▶ About this exercise
Only the lines below, from the one with "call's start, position" through the one with "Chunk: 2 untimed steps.", are to be written out, exactly.

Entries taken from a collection
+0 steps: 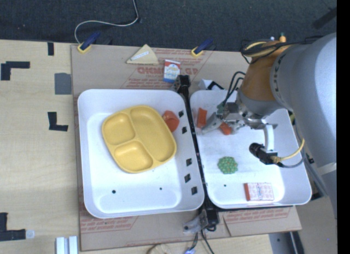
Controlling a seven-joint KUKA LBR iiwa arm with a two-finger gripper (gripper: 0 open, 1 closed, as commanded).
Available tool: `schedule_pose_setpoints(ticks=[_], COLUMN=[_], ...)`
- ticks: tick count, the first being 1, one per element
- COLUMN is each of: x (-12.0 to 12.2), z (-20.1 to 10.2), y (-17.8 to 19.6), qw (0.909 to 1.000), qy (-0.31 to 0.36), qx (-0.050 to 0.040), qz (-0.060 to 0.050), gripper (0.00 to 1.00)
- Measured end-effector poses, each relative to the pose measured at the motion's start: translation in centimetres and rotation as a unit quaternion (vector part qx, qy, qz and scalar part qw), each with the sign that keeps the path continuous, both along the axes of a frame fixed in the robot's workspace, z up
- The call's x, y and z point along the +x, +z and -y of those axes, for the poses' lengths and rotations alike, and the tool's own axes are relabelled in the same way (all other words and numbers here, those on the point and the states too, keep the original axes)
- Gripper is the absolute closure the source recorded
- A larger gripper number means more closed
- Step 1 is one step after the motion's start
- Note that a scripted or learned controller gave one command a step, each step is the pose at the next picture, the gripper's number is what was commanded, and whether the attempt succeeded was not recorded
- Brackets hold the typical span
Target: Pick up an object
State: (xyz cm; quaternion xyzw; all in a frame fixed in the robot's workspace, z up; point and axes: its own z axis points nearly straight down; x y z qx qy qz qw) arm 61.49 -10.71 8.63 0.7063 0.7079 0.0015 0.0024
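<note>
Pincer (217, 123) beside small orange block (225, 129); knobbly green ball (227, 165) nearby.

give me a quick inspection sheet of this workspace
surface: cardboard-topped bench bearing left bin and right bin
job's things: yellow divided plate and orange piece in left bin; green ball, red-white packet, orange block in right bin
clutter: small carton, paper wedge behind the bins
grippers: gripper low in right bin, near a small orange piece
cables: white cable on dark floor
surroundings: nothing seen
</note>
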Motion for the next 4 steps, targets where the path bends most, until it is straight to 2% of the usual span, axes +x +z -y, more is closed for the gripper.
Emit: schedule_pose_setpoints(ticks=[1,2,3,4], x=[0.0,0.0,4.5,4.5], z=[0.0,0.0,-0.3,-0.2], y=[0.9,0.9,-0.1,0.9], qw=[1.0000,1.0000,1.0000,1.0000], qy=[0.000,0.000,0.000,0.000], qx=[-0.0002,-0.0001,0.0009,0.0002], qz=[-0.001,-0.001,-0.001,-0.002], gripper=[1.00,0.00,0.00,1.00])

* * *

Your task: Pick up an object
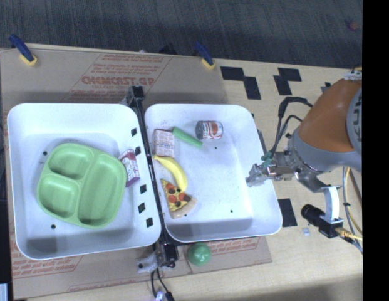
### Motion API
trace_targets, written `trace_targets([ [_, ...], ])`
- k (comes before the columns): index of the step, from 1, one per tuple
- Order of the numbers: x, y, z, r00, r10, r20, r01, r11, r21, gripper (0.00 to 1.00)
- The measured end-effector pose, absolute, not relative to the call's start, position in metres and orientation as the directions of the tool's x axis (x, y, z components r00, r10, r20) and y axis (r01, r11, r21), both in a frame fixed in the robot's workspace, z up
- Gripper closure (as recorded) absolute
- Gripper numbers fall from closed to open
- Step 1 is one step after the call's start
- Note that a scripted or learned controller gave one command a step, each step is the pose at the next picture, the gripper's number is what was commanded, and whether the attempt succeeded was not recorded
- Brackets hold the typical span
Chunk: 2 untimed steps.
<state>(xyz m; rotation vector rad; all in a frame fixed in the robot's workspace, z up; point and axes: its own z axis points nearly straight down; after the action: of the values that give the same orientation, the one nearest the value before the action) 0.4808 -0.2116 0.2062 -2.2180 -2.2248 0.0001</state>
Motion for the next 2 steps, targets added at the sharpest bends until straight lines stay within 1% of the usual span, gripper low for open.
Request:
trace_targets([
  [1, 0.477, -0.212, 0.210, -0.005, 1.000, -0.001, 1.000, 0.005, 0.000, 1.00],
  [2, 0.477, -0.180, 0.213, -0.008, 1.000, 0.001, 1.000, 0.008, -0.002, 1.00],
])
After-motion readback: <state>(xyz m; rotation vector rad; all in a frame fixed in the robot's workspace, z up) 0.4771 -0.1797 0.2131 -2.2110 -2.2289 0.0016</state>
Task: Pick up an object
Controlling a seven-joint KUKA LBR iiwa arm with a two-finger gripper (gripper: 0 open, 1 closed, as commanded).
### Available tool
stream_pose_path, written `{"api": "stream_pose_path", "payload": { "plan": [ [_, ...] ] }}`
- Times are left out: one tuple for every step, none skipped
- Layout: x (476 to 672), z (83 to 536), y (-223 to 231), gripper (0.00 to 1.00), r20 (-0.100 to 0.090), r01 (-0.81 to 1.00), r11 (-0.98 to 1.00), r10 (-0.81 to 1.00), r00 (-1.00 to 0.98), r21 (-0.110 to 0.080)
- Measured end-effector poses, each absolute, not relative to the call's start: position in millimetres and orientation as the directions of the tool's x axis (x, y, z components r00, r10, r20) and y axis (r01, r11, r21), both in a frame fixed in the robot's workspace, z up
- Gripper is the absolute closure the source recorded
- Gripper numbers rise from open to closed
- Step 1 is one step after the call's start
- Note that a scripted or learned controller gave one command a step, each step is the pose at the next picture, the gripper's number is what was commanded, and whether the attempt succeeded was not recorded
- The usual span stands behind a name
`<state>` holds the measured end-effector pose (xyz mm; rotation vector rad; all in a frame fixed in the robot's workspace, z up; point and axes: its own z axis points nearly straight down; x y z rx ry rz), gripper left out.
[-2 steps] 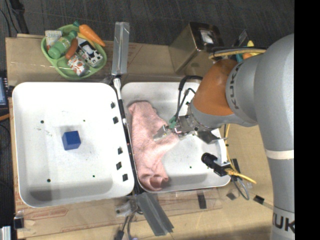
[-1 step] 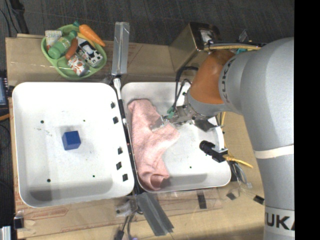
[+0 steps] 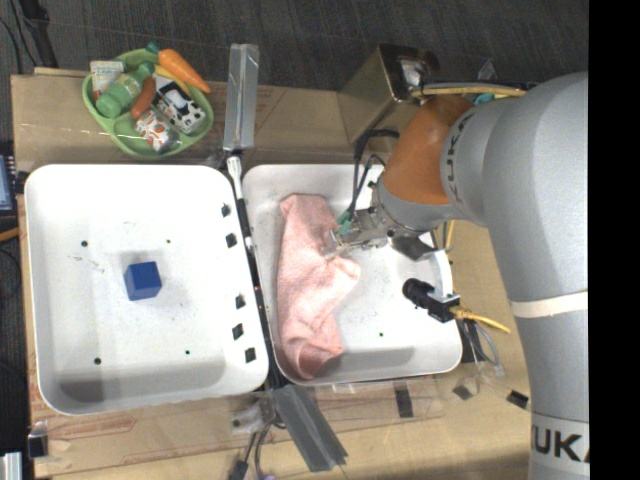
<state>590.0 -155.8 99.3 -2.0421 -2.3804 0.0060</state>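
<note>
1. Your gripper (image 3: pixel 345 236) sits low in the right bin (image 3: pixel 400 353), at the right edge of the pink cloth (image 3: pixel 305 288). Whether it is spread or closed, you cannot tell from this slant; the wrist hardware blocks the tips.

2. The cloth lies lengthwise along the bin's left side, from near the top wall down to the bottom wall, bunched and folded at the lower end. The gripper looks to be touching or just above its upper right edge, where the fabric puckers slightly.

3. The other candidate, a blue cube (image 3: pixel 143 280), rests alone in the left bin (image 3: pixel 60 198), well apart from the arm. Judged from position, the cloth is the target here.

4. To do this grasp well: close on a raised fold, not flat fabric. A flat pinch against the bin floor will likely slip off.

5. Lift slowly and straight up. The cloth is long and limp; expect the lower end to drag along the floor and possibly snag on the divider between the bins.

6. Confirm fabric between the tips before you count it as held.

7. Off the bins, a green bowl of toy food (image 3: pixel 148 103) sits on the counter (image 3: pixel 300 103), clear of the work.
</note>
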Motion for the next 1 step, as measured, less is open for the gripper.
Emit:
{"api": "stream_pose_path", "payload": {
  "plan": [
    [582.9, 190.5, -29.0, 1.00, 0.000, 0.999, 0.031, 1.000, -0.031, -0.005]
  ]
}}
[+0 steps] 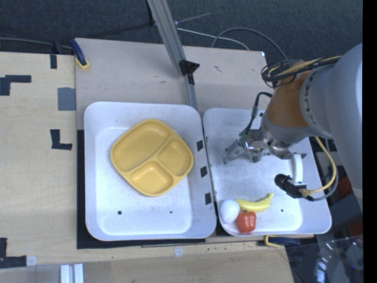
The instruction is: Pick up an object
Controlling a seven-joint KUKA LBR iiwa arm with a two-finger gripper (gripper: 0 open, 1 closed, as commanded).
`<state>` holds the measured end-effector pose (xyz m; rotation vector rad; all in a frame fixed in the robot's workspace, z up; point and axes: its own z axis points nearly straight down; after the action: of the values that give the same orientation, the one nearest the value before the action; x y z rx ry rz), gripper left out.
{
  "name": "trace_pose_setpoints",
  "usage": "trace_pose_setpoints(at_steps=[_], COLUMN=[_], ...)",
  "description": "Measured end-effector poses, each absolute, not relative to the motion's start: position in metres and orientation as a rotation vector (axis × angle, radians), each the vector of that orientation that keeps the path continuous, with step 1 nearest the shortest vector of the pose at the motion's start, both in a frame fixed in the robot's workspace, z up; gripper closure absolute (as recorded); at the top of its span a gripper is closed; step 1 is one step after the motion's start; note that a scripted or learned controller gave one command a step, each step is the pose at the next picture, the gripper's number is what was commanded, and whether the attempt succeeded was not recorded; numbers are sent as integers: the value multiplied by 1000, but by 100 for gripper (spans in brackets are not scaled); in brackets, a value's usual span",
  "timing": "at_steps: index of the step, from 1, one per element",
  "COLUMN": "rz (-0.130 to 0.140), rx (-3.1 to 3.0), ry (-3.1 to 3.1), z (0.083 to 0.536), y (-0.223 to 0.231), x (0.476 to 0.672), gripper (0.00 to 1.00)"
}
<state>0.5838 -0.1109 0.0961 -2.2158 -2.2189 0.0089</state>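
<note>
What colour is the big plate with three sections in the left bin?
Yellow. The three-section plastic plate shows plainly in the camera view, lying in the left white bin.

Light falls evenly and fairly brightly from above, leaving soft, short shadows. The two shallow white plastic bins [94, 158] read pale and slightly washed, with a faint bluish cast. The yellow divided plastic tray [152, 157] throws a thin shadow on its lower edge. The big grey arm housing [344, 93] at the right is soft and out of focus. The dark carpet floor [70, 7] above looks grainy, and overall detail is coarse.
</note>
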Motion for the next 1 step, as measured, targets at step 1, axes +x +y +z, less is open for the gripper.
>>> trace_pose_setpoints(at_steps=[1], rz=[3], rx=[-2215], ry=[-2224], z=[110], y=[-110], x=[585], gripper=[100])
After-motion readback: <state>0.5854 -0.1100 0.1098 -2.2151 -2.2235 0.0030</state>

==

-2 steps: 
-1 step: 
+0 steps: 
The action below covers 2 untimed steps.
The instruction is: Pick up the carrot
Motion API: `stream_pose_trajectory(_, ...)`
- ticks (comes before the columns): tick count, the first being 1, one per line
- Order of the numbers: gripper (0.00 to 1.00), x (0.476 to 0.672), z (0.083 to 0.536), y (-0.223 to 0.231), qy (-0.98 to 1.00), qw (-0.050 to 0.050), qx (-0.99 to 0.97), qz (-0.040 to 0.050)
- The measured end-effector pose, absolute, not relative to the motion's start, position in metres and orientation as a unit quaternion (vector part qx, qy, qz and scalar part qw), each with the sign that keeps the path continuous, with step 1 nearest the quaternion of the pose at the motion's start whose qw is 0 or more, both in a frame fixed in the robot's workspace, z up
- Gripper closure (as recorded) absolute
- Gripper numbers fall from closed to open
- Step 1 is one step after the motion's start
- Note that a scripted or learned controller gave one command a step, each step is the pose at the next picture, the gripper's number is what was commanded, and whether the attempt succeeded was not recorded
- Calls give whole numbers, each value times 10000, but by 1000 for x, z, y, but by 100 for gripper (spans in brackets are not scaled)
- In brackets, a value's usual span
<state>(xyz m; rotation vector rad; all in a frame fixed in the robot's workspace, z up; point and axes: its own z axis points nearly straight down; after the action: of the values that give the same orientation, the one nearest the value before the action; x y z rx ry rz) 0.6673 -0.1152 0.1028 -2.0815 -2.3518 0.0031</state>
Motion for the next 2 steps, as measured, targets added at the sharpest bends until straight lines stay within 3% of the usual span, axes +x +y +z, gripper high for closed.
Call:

▶ Answer to this task
- The measured end-effector pose, absolute, not relative to the call's start, position in metres and orientation as the directions of the tool's x axis (x, y, z components r00, r10, r20) and y axis (r01, r11, r21), both in a frame fixed in the robot's workspace, z up
- Gripper closure (as recorded) absolute
- Gripper numbers fall from closed to open
- Step 1 is one step after the call's start
- Note that a scripted or learned controller gave one command a step, each step is the pose at the next picture, the gripper's number is what was commanded, and whether the attempt succeeded was not recorded
- Brackets hold the typical span
Chunk: 2 untimed steps.

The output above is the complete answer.